»Krank durch Arbeit?!« Unter diesem Titel fand die diesjährige ver.di-Fachtagung zur Behindertenhilfe am 19. und 20. September in Dortmund statt. Neben den Arbeitsbedingungen thematisierten die rund 90 Teilnehmer/innen, welche Auswirkungen das Bundesteilhabegesetz auf Beschäftigte und Menschen mit Behinderung haben wird.
Lotte Habermann-Horstmeier, Leiterin des Villingen Institute of Public Health der Steinbeis-Hochschule Berlin, berichtete über die bemerkenswerten Ergebnisse einer breit angelegten Fragebogenaktion. Demnach empfinden mehr als die Hälfte der Betreuungskräfte in Wohneinrichtungen der Behindertenhilfe ihre Tätigkeit als belastend. Knapp 40 Prozent der Befragten schätzen ihren Gesundheitszustand negativ ein. Mehr als jeder Vierte gibt an, mindestens einmal krank zur Arbeit gegangen zu sein. Und fast die Hälfte befürchtet einen Burnout in der näheren Zukunft.
Das hat auch Folgen für die Betreuungsqualität: Knapp 40 Prozent der Kolleginnen und Kollegen sind der Ansicht, dass sich die Überlastung negativ auf die Gesundheit bzw. das Wohlbefinden der Bewohnerinnen und Bewohner auswirkt. »Das passt genau zu den Erfahrungen, die ich tagtäglich als Betriebsrätin in meiner Einrichtung sammle«, betonte eine Kollegin.
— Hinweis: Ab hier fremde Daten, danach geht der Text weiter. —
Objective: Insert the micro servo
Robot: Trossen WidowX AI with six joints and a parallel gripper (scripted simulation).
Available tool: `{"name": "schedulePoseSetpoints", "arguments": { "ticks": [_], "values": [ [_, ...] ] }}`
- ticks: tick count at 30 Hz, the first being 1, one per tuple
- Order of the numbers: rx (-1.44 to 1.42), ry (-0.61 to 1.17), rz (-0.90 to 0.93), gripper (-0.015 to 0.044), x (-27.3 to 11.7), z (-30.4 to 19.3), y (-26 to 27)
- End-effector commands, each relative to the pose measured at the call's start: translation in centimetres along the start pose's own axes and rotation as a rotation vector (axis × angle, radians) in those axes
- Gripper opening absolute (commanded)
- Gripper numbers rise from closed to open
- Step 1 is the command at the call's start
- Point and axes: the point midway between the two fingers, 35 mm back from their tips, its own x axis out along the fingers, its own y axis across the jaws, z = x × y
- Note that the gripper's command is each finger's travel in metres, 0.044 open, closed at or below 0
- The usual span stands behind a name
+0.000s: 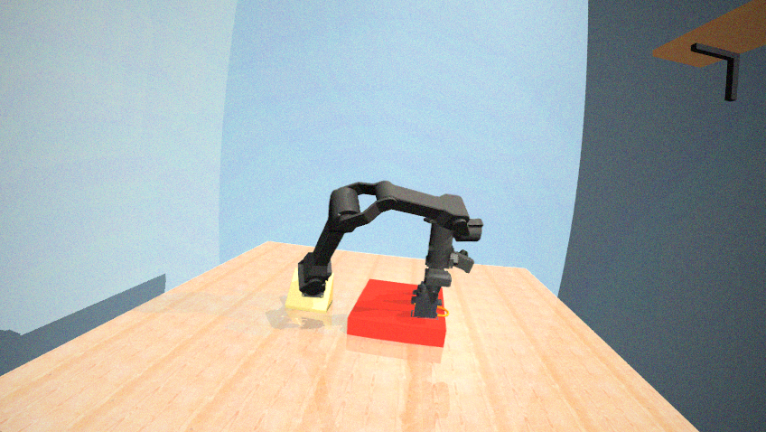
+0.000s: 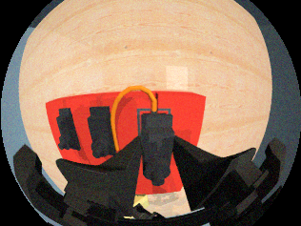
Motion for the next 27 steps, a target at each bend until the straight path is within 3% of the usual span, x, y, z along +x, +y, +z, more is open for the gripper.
{"name": "schedulePoseSetpoints", "arguments": {
  "ticks": [1, 27],
  "values": [
    [-0.005, -0.005, -0.002, 0.0000, 0.3, 0.0, 0.0],
    [-0.005, -0.006, -0.003, 0.0000, 2.8, 0.0, -0.1]
  ]
}}
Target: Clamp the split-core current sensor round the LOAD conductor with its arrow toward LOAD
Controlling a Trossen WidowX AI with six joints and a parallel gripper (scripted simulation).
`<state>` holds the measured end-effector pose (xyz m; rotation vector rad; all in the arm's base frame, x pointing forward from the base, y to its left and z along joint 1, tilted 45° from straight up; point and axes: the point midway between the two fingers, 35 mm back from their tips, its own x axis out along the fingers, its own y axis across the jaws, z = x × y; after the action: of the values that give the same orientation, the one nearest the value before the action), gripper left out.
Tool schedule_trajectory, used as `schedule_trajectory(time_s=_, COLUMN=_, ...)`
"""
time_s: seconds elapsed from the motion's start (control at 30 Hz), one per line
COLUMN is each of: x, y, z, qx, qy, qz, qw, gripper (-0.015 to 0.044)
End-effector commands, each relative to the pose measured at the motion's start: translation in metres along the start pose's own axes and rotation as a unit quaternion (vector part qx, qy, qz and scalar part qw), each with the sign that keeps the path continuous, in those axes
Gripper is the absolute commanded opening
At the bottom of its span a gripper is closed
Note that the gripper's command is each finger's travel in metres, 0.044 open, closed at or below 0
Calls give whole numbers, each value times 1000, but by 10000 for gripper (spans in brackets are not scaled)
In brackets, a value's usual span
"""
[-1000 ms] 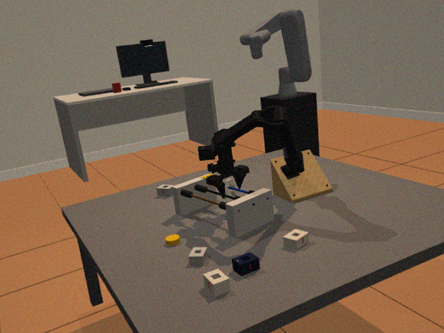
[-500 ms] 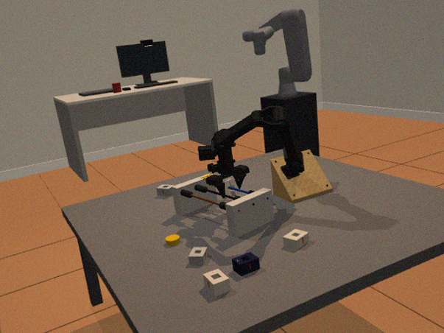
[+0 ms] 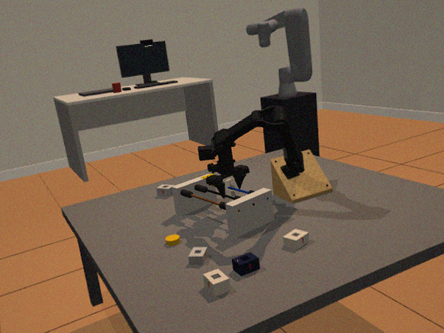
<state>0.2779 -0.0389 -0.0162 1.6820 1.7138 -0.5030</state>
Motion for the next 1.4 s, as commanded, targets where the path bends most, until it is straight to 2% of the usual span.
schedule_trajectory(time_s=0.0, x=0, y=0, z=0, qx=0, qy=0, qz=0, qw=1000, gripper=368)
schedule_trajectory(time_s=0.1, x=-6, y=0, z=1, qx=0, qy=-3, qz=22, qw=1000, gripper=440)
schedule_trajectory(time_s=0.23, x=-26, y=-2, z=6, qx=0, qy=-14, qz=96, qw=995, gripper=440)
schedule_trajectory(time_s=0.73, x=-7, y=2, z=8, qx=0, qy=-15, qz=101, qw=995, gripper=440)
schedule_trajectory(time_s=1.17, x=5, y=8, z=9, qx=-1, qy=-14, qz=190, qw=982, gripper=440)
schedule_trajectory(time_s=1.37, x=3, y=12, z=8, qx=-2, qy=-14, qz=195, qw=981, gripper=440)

In den Arbeitsgruppen tauschten sich die Teilnehmer/innen der Tagung intensiv darüber aus, wie Beschäftigte unterstützt werden können, beispielsweise bei der Formulierung von Gefährdungsmeldungen.
Am zweiten Konferenztag standen das Bundesteilhabegesetz und dessen mögliche Konsequenzen für betriebliche Interessenvertretungen im Mittelpunkt. Mit der Anerkennung der UN-Behindertenrechtskonvention hat sich die Bundesrepublik 2009 verpflichtet, allen Menschen mit Behinderung ein selbstbestimmtes Leben zu ermöglichen. Professor Franz Josef Düwell von der Universität Konstanz formulierte als einen Kernsatz, dass Inklusion mehr sei als Integration. Die Einrichtungen müssten viel stärker und konsequenter als bisher Leistungen anbieten, die auf die Bedürfnisse jedes einzelnen Menschen mit Unterstützungsbedarf zugeschnitten seien.
Auch die Interessenvertretungen müssen sich auf völlig neue Herausforderungen einstellen, beispielsweise bei der Mistbestimmung der Arbeitszeitgestaltung. Wie können Arbeitszeitmodelle auf die individuellen Bedürfnisse der Menschen mit Behinderung so zugeschnitten werden, dass sie nicht auf Kosten der Gesundheit des Personals gehen? Was kann gegen die weitere Zunahme prekärer Arbeitsverhältnisse unternommen werden – zum Beispiel in Form befristeter Verträge? Zu diesen und vielen weiteren Fragen lieferte die Tagung den Betriebsräten und Mitarbeitervertreter/innen hilfreiche Antworten. Am Ende beschlossen die Teilnehmer/innen einstimmig eine Solidaritätserklärung für die Kolleginnen und Kollegen in Krankenhäusern, die sich mit Streiks für mehr Personal und bessere Arbeitsbedingungen einsetzen.